Let $P(x_1, y_1)$ be a point on the curve

$2 x y=a^2$                  .....(i)

Then,

$2 x_1 y_1=a^2$                  .....(ii)

Now,

$2 x y=a^2 \Rightarrow 2\left(x \frac{d y}{d x}+y\right)=0 \Rightarrow \frac{d y}{d x}=-\frac{y}{x} \Rightarrow\left(\frac{d y}{d x}\right)_P=-\frac{y_1}{x_1}$

The equation of the tangent to (i) at $P(x_1, y_1)$ is

$y-y_1=-\frac{y_1}{x_1}\left(x-x_1\right)$

$\Rightarrow x_1 y-x_1 y_1=-x y_1+x_1 y_1$

$\Rightarrow x y_1+y x_1=2 x_1 y_1 \Rightarrow x y_1+y x_1=a^2$      [Using (ii)]
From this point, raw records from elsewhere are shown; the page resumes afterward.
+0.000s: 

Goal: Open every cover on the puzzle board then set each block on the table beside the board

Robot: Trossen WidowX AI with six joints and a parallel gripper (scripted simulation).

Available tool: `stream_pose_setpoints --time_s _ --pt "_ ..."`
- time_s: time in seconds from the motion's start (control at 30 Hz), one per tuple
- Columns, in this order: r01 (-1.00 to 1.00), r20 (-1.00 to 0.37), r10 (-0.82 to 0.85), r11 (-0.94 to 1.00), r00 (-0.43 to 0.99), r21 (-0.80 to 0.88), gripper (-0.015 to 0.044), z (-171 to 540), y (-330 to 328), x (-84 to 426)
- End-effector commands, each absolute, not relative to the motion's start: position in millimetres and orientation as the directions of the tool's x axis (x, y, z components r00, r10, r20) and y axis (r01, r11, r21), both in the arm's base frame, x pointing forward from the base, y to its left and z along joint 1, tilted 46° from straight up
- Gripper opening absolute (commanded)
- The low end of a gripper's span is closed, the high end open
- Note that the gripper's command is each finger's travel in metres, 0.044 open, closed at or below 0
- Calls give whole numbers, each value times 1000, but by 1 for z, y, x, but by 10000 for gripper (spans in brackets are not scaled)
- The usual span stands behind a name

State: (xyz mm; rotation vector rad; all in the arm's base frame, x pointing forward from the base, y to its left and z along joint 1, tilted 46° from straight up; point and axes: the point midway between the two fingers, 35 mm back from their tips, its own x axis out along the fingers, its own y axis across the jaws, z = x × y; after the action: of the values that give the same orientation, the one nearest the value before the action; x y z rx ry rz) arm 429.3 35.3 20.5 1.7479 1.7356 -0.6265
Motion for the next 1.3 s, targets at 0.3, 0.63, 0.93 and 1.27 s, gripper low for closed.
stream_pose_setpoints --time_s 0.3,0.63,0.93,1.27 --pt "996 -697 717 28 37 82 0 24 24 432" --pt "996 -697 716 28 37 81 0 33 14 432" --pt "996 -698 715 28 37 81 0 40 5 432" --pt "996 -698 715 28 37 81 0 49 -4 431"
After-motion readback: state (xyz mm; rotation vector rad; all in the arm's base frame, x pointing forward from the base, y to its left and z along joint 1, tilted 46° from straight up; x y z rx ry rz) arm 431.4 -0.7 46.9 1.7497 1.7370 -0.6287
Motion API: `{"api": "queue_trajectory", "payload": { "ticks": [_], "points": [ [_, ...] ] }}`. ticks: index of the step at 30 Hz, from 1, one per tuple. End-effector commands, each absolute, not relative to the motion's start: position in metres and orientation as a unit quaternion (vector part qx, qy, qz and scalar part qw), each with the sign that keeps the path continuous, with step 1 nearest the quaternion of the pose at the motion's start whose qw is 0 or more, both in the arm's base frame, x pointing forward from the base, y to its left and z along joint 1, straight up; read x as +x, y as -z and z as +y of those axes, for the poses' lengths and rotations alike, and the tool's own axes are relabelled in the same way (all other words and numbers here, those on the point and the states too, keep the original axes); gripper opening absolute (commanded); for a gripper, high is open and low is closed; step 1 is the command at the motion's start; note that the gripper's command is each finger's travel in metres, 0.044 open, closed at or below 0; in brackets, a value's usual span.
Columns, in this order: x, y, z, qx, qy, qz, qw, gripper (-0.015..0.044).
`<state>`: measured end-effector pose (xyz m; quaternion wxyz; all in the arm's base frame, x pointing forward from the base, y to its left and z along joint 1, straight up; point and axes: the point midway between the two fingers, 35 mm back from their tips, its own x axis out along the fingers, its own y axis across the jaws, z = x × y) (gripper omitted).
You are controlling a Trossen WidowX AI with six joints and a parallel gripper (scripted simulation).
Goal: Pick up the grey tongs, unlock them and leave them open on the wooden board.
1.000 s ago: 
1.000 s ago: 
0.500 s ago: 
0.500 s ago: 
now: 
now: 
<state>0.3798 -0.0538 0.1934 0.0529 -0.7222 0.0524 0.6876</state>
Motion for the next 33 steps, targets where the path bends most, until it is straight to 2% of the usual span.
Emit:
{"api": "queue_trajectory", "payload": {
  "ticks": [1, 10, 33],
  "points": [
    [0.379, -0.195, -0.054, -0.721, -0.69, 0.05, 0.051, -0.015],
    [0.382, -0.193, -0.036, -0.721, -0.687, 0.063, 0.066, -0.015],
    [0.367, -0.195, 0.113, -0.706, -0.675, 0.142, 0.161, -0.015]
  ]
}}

This tangent meets the coordinate axes at

$A\left(a^2 / y_1, 0\right)$ and $B\left(0, a^2 / x_1\right)$

∴  Area of $\triangle O A B=\frac{1}{2} \times O A \times O B$

⇒  Area of $\triangle OAB=\frac{1}{2} \times \frac{a^2}{y_1} \times \frac{a^2}{x_1}=\frac{a^4}{2 x_1 y_1}=a^2$          [Using (i)]